We can also view Deep Ensembles as forming a posterior approximated as point masses at different modes, combined with simple Monte Carlo integration: with this posterior, the Bayesian predictive distribution is $p(y|x, \mathcal{D}) = \frac{1}{J} \sum_{j} p(y|x, w_j)$ where $w_j$ represent the different ensemble weights, which is exactly the standard deep ensemble procudure [1,3,8]
![](posterior.png)


**Figure 1.** 𝑝(𝑦|𝑥,𝐷)=∫𝑝(𝑦|𝑥,𝑤)𝑝(𝑤|𝐷)𝑑𝑤. **Top**: 𝑝(𝑤|𝐷), with representations from VI (orange) deep ensembles (blue), MultiSWAG (red). 

**Middle**: 𝑝(𝑦|𝑥,𝑤) as a function of 𝑤 for a test input 𝑥. This function does not vary much within modes, but changes significantly between modes. 

**Bottom**: Distance between the true predictive distribution and the approximation, as a function of representing a posterior at an additional point 𝑤, assuming we have sampled the mode in dark green. There is more to be gained by exploring new basins, than continuing to explore the same basin.

This idea is shown above in Figure 1 from [1]. The top panel is a multimodal posterior. The middle panel displays the predictive distribution $p(y|x, w)$ conditioned on paramaters w. Within a single basin, the predictive distribution does not change much, but between basins they are quite different. Therefor we would prefer to select different basins of attraction to provide a good approximation to the Bayesian Model Average integral.


In [1]:
from typing import *
import torch
import torch.nn as nn
from torch.utils.data import Dataset, DataLoader

import push.bayes.ensemble

# =============================================================================
# Simple Dataset + Neural Network
# =============================================================================

class RandDataset(Dataset):
    def __init__(self, D):
        self.xs = torch.randn(128*10, D)
        self.ys = torch.randn(128*10, 1)

    def __len__(self):
        return len(self.xs)

    def __getitem__(self, idx):
        return self.xs[idx], self.ys[idx]


class MiniNN(nn.Module):
    def __init__(self, D):
        super(MiniNN, self).__init__()
        self.fc1 = nn.Linear(D, D)
        self.fc2 = nn.Linear(D, D)

    def forward(self, x):
        x = self.fc1(x)
        x = torch.nn.ReLU()(x)
        x = self.fc2(x)
        return x
    

class BiggerNN(nn.Module):
    def __init__(self, n, D):
        super(BiggerNN, self).__init__()
        self.minis = []
        self.n = n
        for i in range(0, n):
            self.minis += [MiniNN(D)]
            self.add_module("mini_layer"+str(i), self.minis[-1])
        self.fc = nn.Linear(D, 1)
            
    def forward(self, x):
        for i in range(0, self.n):
            x = self.minis[i](x)
        return self.fc(x)






In [2]:


# L = 10
# D = 20
# dataset = RandDataset(D)
# dataloader = DataLoader(dataset, batch_size=128, shuffle=True)

# epochs = 10
# num_ensembles = 3
# push.bayes.ensemble.train_deep_ensemble(
#     dataloader,
#     torch.nn.MSELoss(),
#     epochs,
#     BiggerNN, L, D,
#     num_ensembles=num_ensembles
# )

References:
https://cims.nyu.edu/~andrewgw/deepensembles/

[1] A.G. Wilson, P. Izmailov. Bayesian Deep Learning and a Probabilistic Perspective of Generalization. Advances in Neural Information Processing Systems, 2020.
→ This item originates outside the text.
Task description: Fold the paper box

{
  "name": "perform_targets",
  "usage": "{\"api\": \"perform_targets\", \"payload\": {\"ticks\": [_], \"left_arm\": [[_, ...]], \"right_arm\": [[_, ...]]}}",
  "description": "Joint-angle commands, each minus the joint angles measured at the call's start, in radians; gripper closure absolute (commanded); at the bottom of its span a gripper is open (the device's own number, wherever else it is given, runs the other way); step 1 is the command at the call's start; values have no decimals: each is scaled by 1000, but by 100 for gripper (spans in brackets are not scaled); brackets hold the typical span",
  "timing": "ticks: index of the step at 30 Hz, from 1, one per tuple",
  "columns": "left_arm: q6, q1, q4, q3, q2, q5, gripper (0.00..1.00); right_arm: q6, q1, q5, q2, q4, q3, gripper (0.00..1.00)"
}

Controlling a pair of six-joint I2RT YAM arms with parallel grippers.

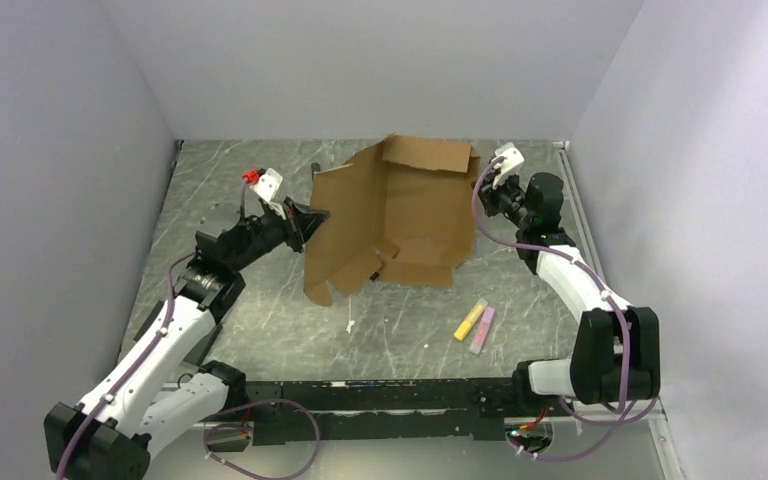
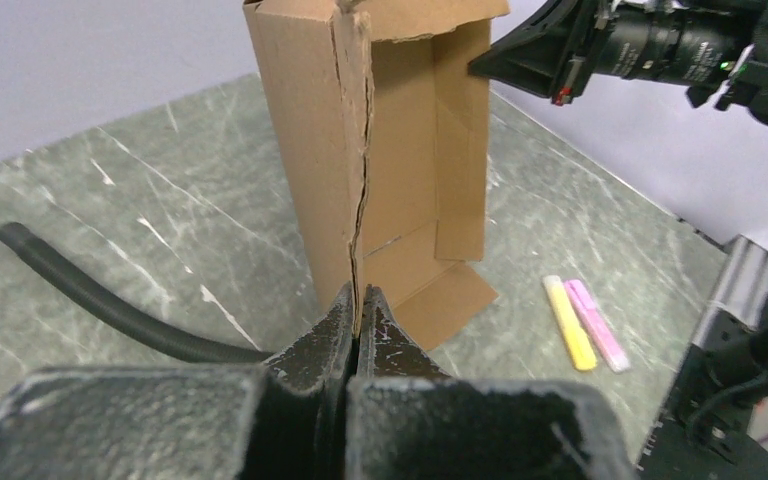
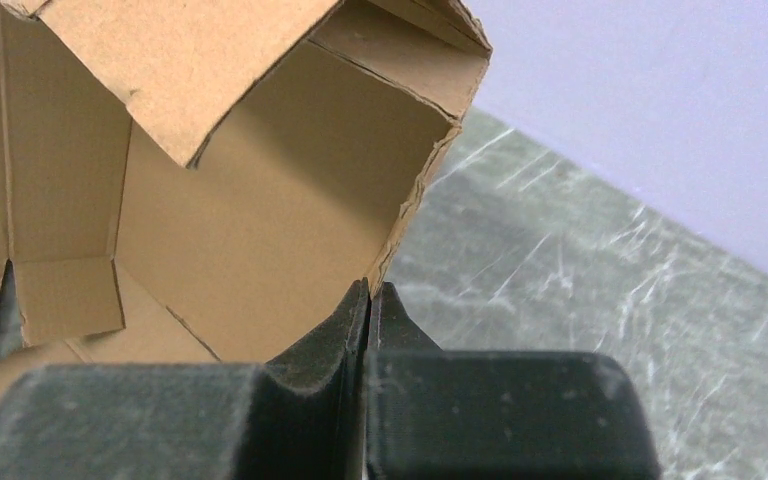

[2] P. Izmailov, S. Vikram, M.D. Hoffman, A.G. Wilson. What Are Bayesian Neural Network Posteriors Really Like? International Conference on Machine Learning, 2021.

[3] A.G. Wilson. The Case for Bayesian Deep Learning. 2019.

[4] A.G. Wilson. Thread on Deep Ensembles as Approximate Bayesian Inference. 2020.

[5] A.G. Wilson. Examining Critiques in Bayesian Deep Learning. Video. April 2021.

[6] C.E. Rasmussen and Z. Ghahramani. Bayesian Monte Carlo. Advances in Neural Information Processing Systems, 2003.

[7] M. Osborne. Bayesian Gaussian processes for sequential prediction, optimisation and quadrature, PhD Thesis, 2010.

[8] F. Gustafsson, M. Danelljan, T. Schon. Evaluating Scalable Bayesian Deep Learning Methods for Robust Computer Vision. CVPR Workshop, 2020.

[9] P. Izmailov, P. Nicholson, S. Lotfi, A. G. Wilson. Dangers of Bayesian Model Averaging under Covariate Shift. Neural Information Processing Systems, 2021.